I agree with Pikeman. It would be helpful to establish whether this is a genuine medical reaction or merely psychosomatic. I had a case where a care worker, 58, atopic, developed breathing difficulties if she thought she was being exposed to natural rubber. She had been told that she was allergic to this. Actually she was sensitised to a protein in natural rubber products, but not allergic. She could handle natural rubber latex without a problem if she thought it was plastic. She would develop breathing difficulties when handling a piece of plastic if she thought it contained natural rubber. (According to an expert on this the diagnosis is undifferentiated, idiopathic, somatoform anaphylaxis!)

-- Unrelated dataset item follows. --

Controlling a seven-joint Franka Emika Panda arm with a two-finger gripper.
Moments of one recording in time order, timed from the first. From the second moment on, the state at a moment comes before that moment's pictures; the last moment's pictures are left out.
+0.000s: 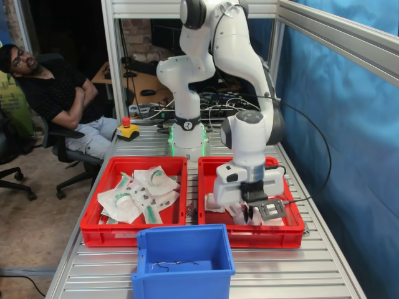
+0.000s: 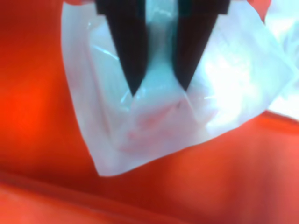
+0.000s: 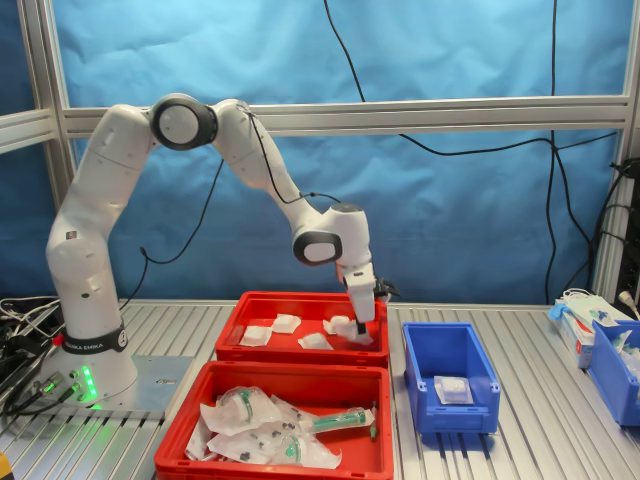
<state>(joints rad) 0.45 0.51 -0.16 -2.09 0.19 2.72 0.72</state>
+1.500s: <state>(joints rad) 0.46 0.27 -0.57 -1.94 0.12 2.52 0.72</state>
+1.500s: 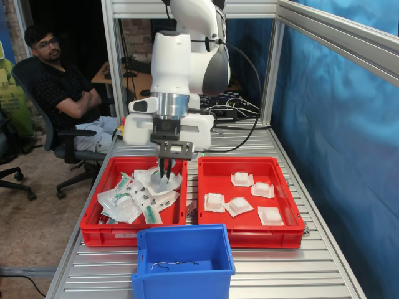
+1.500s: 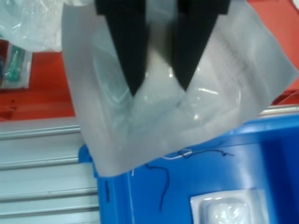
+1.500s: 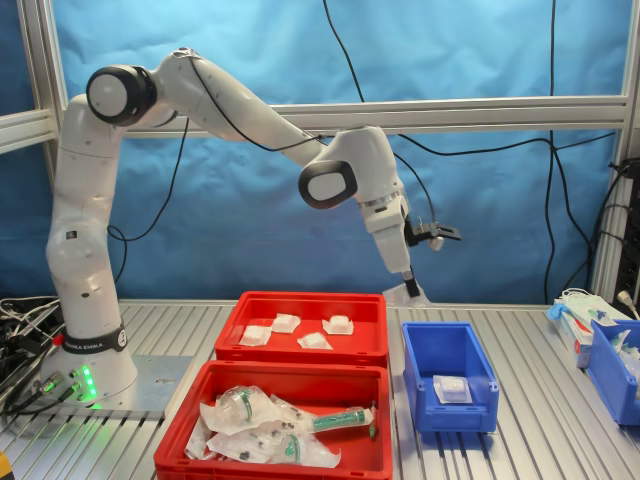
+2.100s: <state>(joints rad) 0.46 0.54 -0.58 -1.76 0.26 2.52 0.72</state>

Quoting from the Scented Products Education and Information Association of Canada document on the role of scented products in asthma and allergies: "Both allergic reactions and asthma can be aggravated by strong smells which can act as a non-specific irritant to the inflamed airways of the sufferer. However, what is an irritant or trigger for one person may not be for another, so it is essential to know which irritant and/or triggers create a problem for an individual and avoid them."

Chris

jay  
#9 Posted : 06 July 2017 10:46:17(UTC)
Rank: Super forum user
jay

Hsquared14  
#10 Posted : 06 July 2017 12:27:26(UTC)
Rank: Super forum user
Hsquared14

I agree with some of the others this is more HR and OH than H&S - can you refer them to an OH specialist who can advise on the diagnosis and what this means in practical terms for you and the person concerned?